Fiorentina, il gioco è una risorsa: non aver paura di usarla. Vanoli cambia e il 2026 sembra più incoraggiante, ora la prova del nove

Il nuovo anno sembra aver portato un po’ di aria fresca e di fiducia in casa Fiorentina. Cinque i punti ottenuti in questo 2026, che diventano 8 nelle ultime cinque gare, accompagnati da prestazioni rassicuranti (seppur non scevre da approcci timidi, vedasi la sfida all’Olimpico) contro avversari non semplici. Si vede anche una crescita netta di alcuni tra i singoli più importanti -Fagioli su tutti- e una classifica che finalmente si muove, sganciando la squadra dall’ultimo posto pur al momento rimanendo in piena zona rossa. Se è vero che le vittorie sfumate nel finale contro Lazio e Milan suonano amaro e rischiano di essere punti pesanti persi, è vero anche che un mese fa era difficile immaginarsi una squadra così brillante e capace di spaventare avversari ben più quotati.
Un atteggiamento diverso della Fiorentina
Mister Vanoli è stato bravo nell’individuare quali fossero i giocatori più importanti per la squadra e i più bisognosi di aiuto, soprattutto nel capire di cosa avessero bisogno in campo per rendere al meglio. Al di là del cambio di modulo, è evidente come la Fiorentina dalla sfida contro l’Udinese abbia radicalmente cambiato atteggiamento tattico e principi di gioco da seguire rispetto a tutto il 2025: ha ridotto molto la sua tensione verticale per cercare piuttosto di lavorare sull’ampiezza grazie agli esterni, con molta più propensione alla risalita ordinata del campo tramite il possesso e un baricentro decisamente più alto.

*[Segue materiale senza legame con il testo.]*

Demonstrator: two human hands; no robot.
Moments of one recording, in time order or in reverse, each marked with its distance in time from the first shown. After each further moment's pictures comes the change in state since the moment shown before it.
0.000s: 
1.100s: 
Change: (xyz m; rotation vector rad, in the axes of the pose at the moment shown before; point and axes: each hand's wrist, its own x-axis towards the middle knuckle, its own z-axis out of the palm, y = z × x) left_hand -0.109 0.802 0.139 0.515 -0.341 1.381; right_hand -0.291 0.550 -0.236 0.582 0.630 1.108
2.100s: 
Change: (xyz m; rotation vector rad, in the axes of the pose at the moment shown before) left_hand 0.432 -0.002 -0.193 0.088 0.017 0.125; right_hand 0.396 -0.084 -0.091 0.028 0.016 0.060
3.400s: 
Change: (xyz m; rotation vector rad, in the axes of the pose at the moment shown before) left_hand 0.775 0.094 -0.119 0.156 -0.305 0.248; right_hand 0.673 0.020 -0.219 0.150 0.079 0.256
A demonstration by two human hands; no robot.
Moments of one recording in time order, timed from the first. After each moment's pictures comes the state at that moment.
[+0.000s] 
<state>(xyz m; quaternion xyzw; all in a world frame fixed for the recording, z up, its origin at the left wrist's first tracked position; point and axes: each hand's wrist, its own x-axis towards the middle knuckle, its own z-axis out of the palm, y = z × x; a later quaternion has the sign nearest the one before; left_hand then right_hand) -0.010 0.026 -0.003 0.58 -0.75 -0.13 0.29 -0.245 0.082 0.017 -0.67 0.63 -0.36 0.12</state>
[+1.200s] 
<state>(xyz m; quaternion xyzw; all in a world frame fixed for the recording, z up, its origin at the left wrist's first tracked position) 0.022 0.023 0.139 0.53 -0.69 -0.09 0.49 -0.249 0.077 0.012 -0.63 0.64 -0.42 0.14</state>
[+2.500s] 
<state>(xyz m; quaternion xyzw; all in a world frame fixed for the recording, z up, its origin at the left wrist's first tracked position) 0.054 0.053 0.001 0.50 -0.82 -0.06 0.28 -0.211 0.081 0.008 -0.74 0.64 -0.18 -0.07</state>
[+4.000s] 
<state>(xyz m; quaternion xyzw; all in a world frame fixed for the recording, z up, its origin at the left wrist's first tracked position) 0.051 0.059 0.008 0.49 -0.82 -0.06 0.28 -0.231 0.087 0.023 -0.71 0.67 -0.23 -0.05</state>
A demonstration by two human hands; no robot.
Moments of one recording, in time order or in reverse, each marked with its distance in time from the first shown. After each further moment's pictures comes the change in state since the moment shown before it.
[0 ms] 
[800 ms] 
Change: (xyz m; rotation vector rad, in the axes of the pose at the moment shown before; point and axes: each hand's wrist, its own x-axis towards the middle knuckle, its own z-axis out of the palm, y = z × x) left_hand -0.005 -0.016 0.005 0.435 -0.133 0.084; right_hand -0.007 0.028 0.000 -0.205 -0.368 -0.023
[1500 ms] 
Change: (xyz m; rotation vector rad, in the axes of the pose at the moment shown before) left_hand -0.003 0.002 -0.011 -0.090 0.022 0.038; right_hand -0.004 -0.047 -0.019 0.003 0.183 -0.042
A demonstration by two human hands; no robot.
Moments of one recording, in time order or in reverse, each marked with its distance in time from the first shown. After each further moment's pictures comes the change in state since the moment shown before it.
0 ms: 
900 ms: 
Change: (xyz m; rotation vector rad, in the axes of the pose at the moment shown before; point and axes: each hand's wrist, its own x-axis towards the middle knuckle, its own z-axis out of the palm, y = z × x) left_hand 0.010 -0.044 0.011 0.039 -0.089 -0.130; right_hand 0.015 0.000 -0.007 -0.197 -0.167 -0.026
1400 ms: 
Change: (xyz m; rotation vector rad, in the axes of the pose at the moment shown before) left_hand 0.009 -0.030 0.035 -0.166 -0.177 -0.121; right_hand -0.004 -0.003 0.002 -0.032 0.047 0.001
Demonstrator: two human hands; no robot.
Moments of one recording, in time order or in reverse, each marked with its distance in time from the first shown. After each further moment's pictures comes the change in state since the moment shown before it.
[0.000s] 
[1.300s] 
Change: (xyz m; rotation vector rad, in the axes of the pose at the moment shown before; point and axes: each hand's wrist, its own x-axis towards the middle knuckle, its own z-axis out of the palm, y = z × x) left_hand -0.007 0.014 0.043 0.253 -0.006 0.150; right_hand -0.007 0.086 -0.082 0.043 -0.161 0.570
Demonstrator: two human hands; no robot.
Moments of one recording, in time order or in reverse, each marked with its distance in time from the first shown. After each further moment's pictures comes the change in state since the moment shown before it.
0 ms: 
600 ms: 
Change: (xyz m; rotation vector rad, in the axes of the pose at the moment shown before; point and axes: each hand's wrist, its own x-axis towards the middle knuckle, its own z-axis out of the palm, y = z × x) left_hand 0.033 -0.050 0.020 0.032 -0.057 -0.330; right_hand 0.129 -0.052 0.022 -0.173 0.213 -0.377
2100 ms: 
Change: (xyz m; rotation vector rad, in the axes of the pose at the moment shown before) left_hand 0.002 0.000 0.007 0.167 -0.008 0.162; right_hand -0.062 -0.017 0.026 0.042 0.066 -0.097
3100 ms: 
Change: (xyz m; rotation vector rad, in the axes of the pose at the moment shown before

Adesso una cura c'è e va seguita
Un vero ribaltamento concettuale, utile non solo dal punto di vista dell’ordine in campo ma anche da quello psicologico. Pur tenendo conto delle storture che rimangono nella rosa (difficile da rendere coerente e non a caso in fase di profonda ristrutturazione), la “cura” oggi per la Fiorentina è scrollarsi di dosso le paure e affrontare la partita con la consapevolezza che ci sono i mezzi per governarla tramite il controllo del gioco.
Nell'evoluzione del mercato, ora arriva Bologna
Ufficializzato l’arrivo di Paratici a febbraio (con un non detto su chi stia effettivamente operando in questa finestra di gennaio) e attendendo ulteriori novità dal mercato in entrata, nel mirino c’è la sfida con il Bologna al Dall’Ara. Partita che sarà un test importante non solo per provare ancora a dare continuità di risultati su un campo difficile, ma anche per verificare la tenuta, mentale e organizzativa, di questa nuova Fiorentina.
Un'importante prova di maturità
Nelle ultime partite, la squadra ha risposto bene alle nuove consegne soprattutto contro avversari, seppur molto diversi per caratura tecnica, simili per un approccio attendista alla gara, ovvero Milan e Cremonese. Già nella partita contro la Lazio, la maggior abitudine della squadra di Sarri nel contendere controllo del pallone e mantenere un pressing alto organizzato aveva spaventato i viola, soprattutto nella prima metà di gara. Proprio in questo il Bologna –squadra pur in crisi di risultati e lontana dalla miglior brillantezza atletica– si presenta come una “prova del nove”, vista la consolidata asfissiante intensità della squadra di Italiano nella fase di non possesso. Guai a sottovalutare la situazione; il pari a Como può esser stato un primo segnale di inversione di tendenza per i rossoblù.